Make sure to replace model_ckpts/GPT-Neo-XT-Chat-Base-20B/checkpoint_100 with the latest checkpoint in the model_ckpts/GPT-Neo-XT-Chat-Base-20B directory.

If you need to convert ckpts of other gpt-neox variants, make sure to specify the correct config name for your variant. For example, if you want to convert a checkpoint fine-tuned from EleutherAI/pythia-6.9b-deduped, you should indicate this as a config name:

python tools/convert_to_hf_gptneox.py \
    --config-name EleutherAI/pythia-6.9b-deduped \
    --ckpt-path model_ckpts/Pythia-Chat-Base-7B/checkpoint_100 \
    --save-path huggingface_models/Pythia-Chat-Base-7B \
    --n-stages 4 \
    --n-layer-per-stage 8 \
    --fp16

Inference

To help you test the model, we provide a simple test command line test harness to interact with the bot.

python inference/bot.py

By default the script will load the model named GPT-NeoXT-Chat-Base-20B model under the huggingface_models directory, but you can override that behavior by specifying --model.

For example, if you want to load the base model from our Huggingface, repo, you can run the following command which downloads the weights from HuggingFace.

python inference/bot.py --model togethercomputer/GPT-NeoXT-Chat-Base-20B

Once the model has loaded, enter text at the prompt and the model will reply.

$ python inference/bot.py 
Loading /home/csris/src/github.com/togethercomputer/OpenChatKit/inference/../huggingface_models/GPT-NeoXT-Chat-Base-20B to cuda:1...
Welcome to OpenChatKit shell.   Type /help or /? to list commands.

>>> Hello.
Setting `pad_token_id` to `eos_token_id`:0 for open-end generation.
Hello human.

>>> 

Commands are prefixed with a /, and the /quit command exits.

Please see the inference README for more details about arguments, running on multiple/specific GPUs, and running on consumer hardware.

Monitoring

By default, the training script simply prints the loss as training proceeds, but it can also output metrics to a file using loguru or report them to Weights & Biases.

Loguru

Add the flag --train-log-backend loguru to your training script to log to ./logs/file_{time}.log

Weights & Biases

To use Weights & Biases, first login with your Weights & Biases token.

wandb login

And set --train-log-backend wandb in the training script to enable logging to Weights & Biases.

Experimental: Retrieval-Augmented Models

Note: Retrieval is still experimental.

The code in /retrieval implements a python package for querying a Faiss index of Wikipedia.

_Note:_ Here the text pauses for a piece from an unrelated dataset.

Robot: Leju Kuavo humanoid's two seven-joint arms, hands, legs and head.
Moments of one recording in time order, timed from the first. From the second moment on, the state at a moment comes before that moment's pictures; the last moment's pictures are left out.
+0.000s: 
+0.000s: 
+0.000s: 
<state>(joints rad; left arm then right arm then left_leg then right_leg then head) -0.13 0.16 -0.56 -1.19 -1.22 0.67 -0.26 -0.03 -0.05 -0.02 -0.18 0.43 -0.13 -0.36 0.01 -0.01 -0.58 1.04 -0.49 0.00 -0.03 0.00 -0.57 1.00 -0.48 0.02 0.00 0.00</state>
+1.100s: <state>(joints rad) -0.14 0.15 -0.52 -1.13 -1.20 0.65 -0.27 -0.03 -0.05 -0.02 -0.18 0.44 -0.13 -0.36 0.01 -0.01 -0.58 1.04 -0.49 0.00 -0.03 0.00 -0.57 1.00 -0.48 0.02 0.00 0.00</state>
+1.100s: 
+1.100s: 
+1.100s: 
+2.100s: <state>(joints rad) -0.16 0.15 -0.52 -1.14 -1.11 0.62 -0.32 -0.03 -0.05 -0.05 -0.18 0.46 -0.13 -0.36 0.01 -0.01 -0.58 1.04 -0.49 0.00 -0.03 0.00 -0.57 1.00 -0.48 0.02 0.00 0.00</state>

The following steps explain how to use this index to augment queries in the test harness with context from the retriever.

  1. Download the Wikipedia index.
python data/wikipedia-3sentence-level-retrieval-index/prepare.py
  1. Run the bot with the --retrieval flag.
python inference/bot.py --retrieval

After starting, the bot will load both the chat model and the retrieval index, which takes a long time. Once the model and the index are loaded, all queries will be augmented with extra context.

$ python inference/bot.py --retrieval
Loading /OpenChatKit/inference/../huggingface_models/GPT-NeoXT-Chat-Base-20B to cuda:0...
Loading retrieval index...
Welcome to OpenChatKit shell.   Type /help or /? to list commands.

>>> Where is Zurich?
Setting `pad_token_id` to `eos_token_id`:0 for open-end generation.
Where is Zurich?
Zurich is located in Switzerland.

>>>

Acknowledgements

Our model is a fine-tuned version of gpt-neox-20b, a large language model trained by Eleuther AI. We evaluated our model on HELM provided by the Center for Research on Foundation Models. And we collaborated with both CRFM and HazyResearch at Stanford to build this model.

We collaborated with LAION and Ontocord.ai to build the training data used to fine tune this model.